> [Work required]:
I need the lines below from the one with "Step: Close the" down to the one with "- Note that" reproduced exactly, both ends included, and nothing else.

> [Supplied material]:
Content starts
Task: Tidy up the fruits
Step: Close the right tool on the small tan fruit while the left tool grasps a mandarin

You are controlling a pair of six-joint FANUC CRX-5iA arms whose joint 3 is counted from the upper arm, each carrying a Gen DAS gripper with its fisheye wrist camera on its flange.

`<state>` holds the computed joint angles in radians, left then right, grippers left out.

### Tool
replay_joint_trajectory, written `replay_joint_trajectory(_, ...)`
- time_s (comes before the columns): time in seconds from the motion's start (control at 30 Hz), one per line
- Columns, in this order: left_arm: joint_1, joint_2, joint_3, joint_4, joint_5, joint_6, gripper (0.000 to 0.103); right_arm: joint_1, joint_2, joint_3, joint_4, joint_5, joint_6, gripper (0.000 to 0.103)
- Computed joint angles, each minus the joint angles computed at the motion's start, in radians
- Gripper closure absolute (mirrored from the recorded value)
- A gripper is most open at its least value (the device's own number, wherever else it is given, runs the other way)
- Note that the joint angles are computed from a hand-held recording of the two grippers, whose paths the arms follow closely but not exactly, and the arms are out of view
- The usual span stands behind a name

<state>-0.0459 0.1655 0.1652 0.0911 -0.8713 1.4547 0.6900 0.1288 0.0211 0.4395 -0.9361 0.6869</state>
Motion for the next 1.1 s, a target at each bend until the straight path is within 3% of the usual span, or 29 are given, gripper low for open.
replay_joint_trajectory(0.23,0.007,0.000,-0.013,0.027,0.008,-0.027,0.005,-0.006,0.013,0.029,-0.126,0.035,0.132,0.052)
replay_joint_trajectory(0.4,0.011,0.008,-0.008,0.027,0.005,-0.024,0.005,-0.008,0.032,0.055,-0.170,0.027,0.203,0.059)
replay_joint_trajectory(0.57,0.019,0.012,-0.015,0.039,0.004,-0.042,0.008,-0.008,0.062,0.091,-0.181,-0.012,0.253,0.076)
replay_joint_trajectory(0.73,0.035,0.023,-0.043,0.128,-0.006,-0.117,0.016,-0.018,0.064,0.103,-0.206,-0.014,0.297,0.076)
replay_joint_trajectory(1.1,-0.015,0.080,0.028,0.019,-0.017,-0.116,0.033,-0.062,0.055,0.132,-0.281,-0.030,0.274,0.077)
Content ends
> [Answer to this task]:
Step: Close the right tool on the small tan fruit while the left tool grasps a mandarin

You are controlling a pair of six-joint FANUC CRX-5iA arms whose joint 3 is counted from the upper arm, each carrying a Gen DAS gripper with its fisheye wrist camera on its flange.

`<state>` holds the computed joint angles in radians, left then right, grippers left out.

### Tool
replay_joint_trajectory, written `replay_joint_trajectory(_, ...)`
- time_s (comes before the columns): time in seconds from the motion's start (control at 30 Hz), one per line
- Columns, in this order: left_arm: joint_1, joint_2, joint_3, joint_4, joint_5, joint_6, gripper (0.000 to 0.103); right_arm: joint_1, joint_2, joint_3, joint_4, joint_5, joint_6, gripper (0.000 to 0.103)
- Computed joint angles, each minus the joint angles computed at the motion's start, in radians
- Gripper closure absolute (mirrored from the recorded value)
- A gripper is most open at its least value (the device's own number, wherever else it is given, runs the other way)
- Note that the joint angles are computed from a hand-held recording of the two grippers, whose paths the arms follow closely but not exactly, and the arms are out of view

The exercise requires nothing more.